Searching for the fat jean


 

Before I get started: I’ve been without internet connection for about three days, and it’s been AWFUL.  I have felt bereft.

My jeans don’t fit me anymore.  I’ve known for some time that I’ve been getting heavier.  I’ve done a splendid job of filing this expanding state of affairs somewhere in the back of my brain; category: ‘things I know but don’t really want to formally acknowledge’.  It’s a popular category in recent months.  Indeed, I fear this backwater category is, by sheer dint of its increasing volume, straining out of the back of my brain and forcing me to confront it face-to-face.  Mano-a-mano.

I tend to put weight on in the Winter months anyway, but with a lack of exercise added in, things have become uncomfortable.  I haven’t been this heavy for years and years, if ever.  My size 14 (formerly ‘fat’ jeans) now shriek ‘what are you trying to do to me?’ when I attempt to squeeze into them.
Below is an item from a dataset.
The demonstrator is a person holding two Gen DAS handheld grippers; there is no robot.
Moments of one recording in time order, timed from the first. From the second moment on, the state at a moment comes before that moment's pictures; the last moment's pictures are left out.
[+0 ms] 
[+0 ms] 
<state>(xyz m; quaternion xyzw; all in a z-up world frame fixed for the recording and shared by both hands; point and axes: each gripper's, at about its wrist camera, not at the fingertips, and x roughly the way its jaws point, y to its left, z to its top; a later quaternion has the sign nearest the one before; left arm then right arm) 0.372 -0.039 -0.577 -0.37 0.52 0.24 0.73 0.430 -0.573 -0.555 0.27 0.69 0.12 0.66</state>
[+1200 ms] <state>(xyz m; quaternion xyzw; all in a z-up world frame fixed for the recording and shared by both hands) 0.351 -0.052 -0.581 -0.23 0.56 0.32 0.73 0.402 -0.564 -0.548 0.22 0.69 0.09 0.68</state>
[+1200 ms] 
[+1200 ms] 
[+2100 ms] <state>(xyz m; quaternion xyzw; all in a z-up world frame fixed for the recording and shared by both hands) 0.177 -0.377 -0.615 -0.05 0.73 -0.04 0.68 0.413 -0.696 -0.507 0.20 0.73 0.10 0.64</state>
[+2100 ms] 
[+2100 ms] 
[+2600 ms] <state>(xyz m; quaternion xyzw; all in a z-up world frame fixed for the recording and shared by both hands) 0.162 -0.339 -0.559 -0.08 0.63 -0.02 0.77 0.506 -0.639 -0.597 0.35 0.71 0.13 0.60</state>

To add insult to injury, I have had to instigate a surreptitious ritual every time I have to wear freshly washed jeans.  Okay, so you know how jeans always tighten up when they’re freshly washed?  They always ‘give’ again once they’ve been worn a while, but recently I’ve been putting them on without zipping up.  And here’s the reason: I need to let them stretch while I wear them in – “Yes, Jeans, I know you were not meant to accommodate this extra hip fat, but I shall not take No! for an answer.  I will haul you up, underneath my dressing gown, then, bit by bit, I shall tug your zip, closing the gap, before reaching top button nirvana.”  Then I can whip my dressing gown off and finish getting dressed.

The Final Blow

I’m pretty sensitive about my weight.  I don’t like being this big, but I also don’t like dieting.  I use food to comfort and, since my CFS/Winter Blues flare ups, I’ve eaten more, exercised less.  I hate not being able to exercise as much as I once did and food sometimes fills the gap that exercise used to (mood-lifting).  I’m taking steps, trying to reintroduce the gym and trying to get my strength back. 

You know, a girl doesn’t like to go up a dress size.  I’ve been in denial for a while, determined not to go out and buy clothes I would actually feel comfortable in, that don’t dig in around the waist and leave me with a muffin-top.  I just couldn’t face it. 

Today, however, I have decided to get myself some new jeans.  As I was completing the aforementioned squeeze-into-your-jeans technique today, something untoward happened.  I’d got the jeans on, had breakfast, still unzipped, but hopeful that soon I would be scaling the heights of Mount Zip.  After using the bathroom I thought this would be an ideal opportunity to start climbing.  I was a little over-zealous, grabbing the zip key and yanking, rather than the creep-creep-creep approach that is to be preferred for this process.

Skrunk! (This is the noise I heard.  No word exists for the noise a zip makes when dying, but this comes as near as I can get it)

Uh Oh!

Something flies across the bathroom, hits the wall and drops to the floor like an electrocuted insect.

I look down.

It all happened so fast.  I couldn’t see anything.  How could I know?

Not only has the zip key flown to freedom, it has also taken with it the bottom stop along with a couple of teeth from the main bit. 

My zip is a gonner.

I have decided to go and get myself some cheap bigger jeans.  Actually, not bigger.  I still don’t want to go above size 14, but with judicious choosing of stores I can obtain a pair that will fit better until I can lose a bit of weight.  I went to the gym yesterday, so I’m really going to make an effort now.

That said, I don’t think upping the exercise is going to do much if I don’t sort out my ridiculously sweet tooth and propensity to comfort eat.

6 thoughts on “Searching for the fat jean

  1. Gaining weight is so shit isn’t it?! I have gone up at least 2 sizes lately. I say at least, because I refuse to actually go and buy any new clothes until I lose weight, so I am reliant on the clothes in my wardrobe, that are in a range of sizes, going back several years, to accomodate my fluctuating weight. Unfortunately I can currently only find 1 pair of trousers and 2 skirts that fit. The rest is too small. The trousers that fit are 2 sizes above what I was wearing 6 months ago, and if I gain another pound they aren’t going to fit either. Whilst I know logically that I have not in fact morphed into an elephant, it sure does feel like it.

    I thoroughly approve of the choosing the shop regarding clothes sizes. I generally find Next come up larger than some other shops. Dorothy Perkins are hideously hit and miss – I had the confusing situation of one item in there being too big, and yet not being able to do up the next size up in a different item. Don’t go near Miss Selfridge or Warehouse – they are at least 1 size smaller than most other shops.

    Sweet tooth and comfort eating? I am right with you on those! Chocolate, sweets, cake, biscuits. Mmmmm! God, now I have made myself hungry, I might have to go and get something to eat.

    • yup, gaining is crap for sure. I also find Next is generally generous with its sizing, and DP too. I have recently bought a sweater dress from Miss. Sel, which is fine, but it’s the jeans that are the difficult thing to buy.